We discover the Orpheus Myth in the “Musica enchiriadis”, a practical manual for improvising polyphony, at the end of the 9th century. In touch with the latest innovations, the anonymous author teaches his scholars how to invent a second voice, the so called “vox organalis”, and how it can be interwoven with the given Gregorian Chant, the “vox principalis”. The addition of an improvised second voice creates a new sound, previously unheard. This is the time of the birth of polyphony. Orpheus, this unrivalled master of the art of singing, who was able to bring back the dead to life, has been chosen by the author as a model for the singers.

The Orpheus Myth also took on a Christian perspective through the teaching by St. Augustine, who calls him a “poeta theologus”, comparing his descent into the underworld with Christ’s descent into the realm of the dead.

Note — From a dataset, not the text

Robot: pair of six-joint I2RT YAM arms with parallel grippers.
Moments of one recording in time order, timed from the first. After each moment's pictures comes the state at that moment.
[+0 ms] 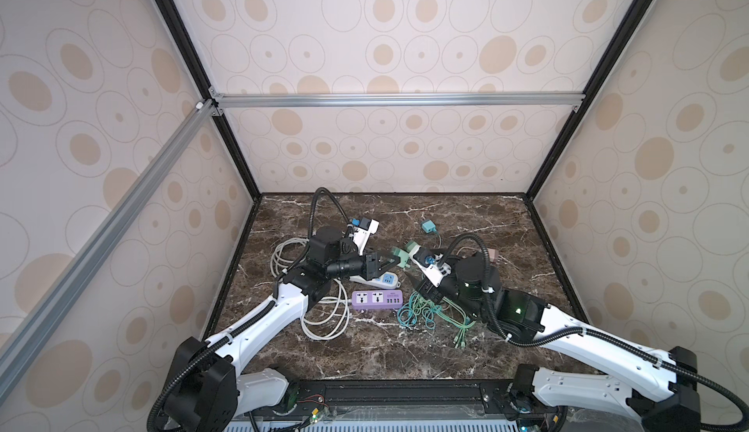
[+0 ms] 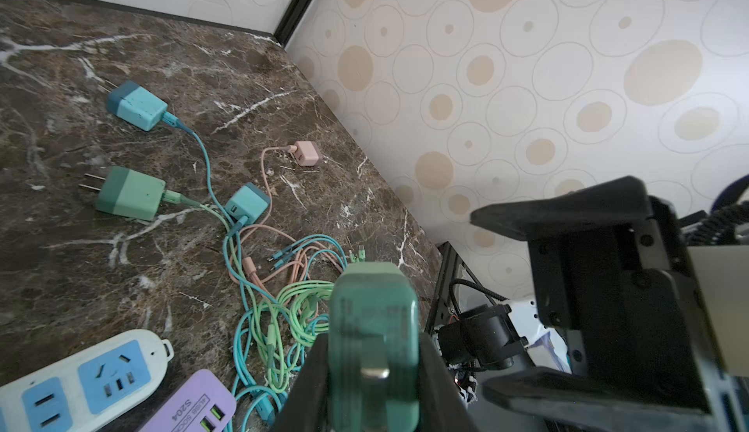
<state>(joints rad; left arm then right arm) -0.51 1.23 0.83 0.09 0.72 -0.52 0.98 1.01 0.91 -0.21 0.28 -0.23</state>
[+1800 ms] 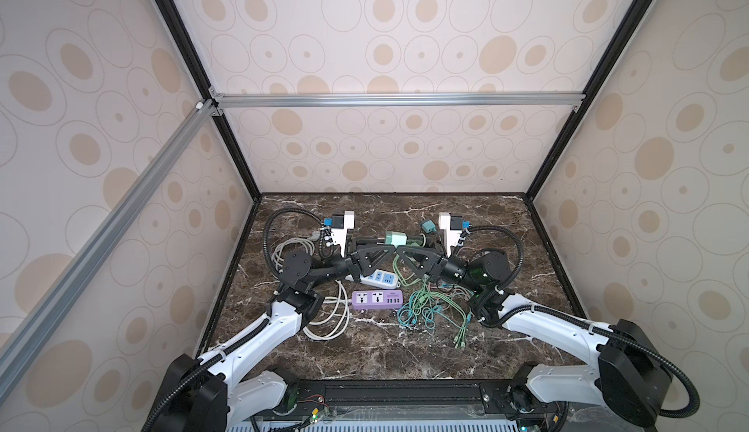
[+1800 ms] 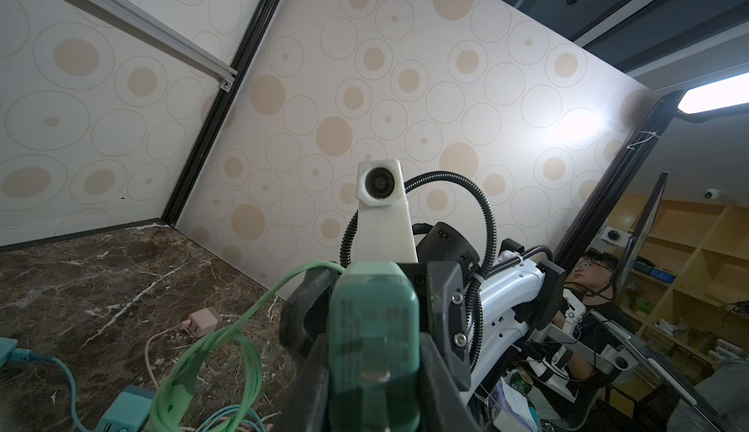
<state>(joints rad) -0.51 1.12 0.64 0.91 0.79 -0.86 0.72 1.27 0.70 0.99 -0.53 0.80</state>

Christ emerges victoriously in this medieval comparison. Orpheus, by contrast, remains to this day the epitome of a hitherto unheard voice which, defying mind, is able to enchant and touch people, audible in the lyrics of musical performance. With respect to our recording, we have tried to trace the aura of improvised polyphony in its earliest notated form.

The popularity of the reception of antiquity in the Middle Ages is shown by adding neumes to the poet Horace’s Odes from the 9th century onwards. Novel melodies were added to the Odes and written down using the notation of the time, the Neumes. And, we also experience Orpheus in these poems which tell of battles and atrocities, of plagues and devastation, and also of the wrangling over matters of love among the ancient gods, of shepherdesses and shepherds, of mortals and immortals. To accompany the singing voices, we have chosen instruments of the Carolingian period as depicted in the Utrecht Psalter and the Stuttgart Psalter.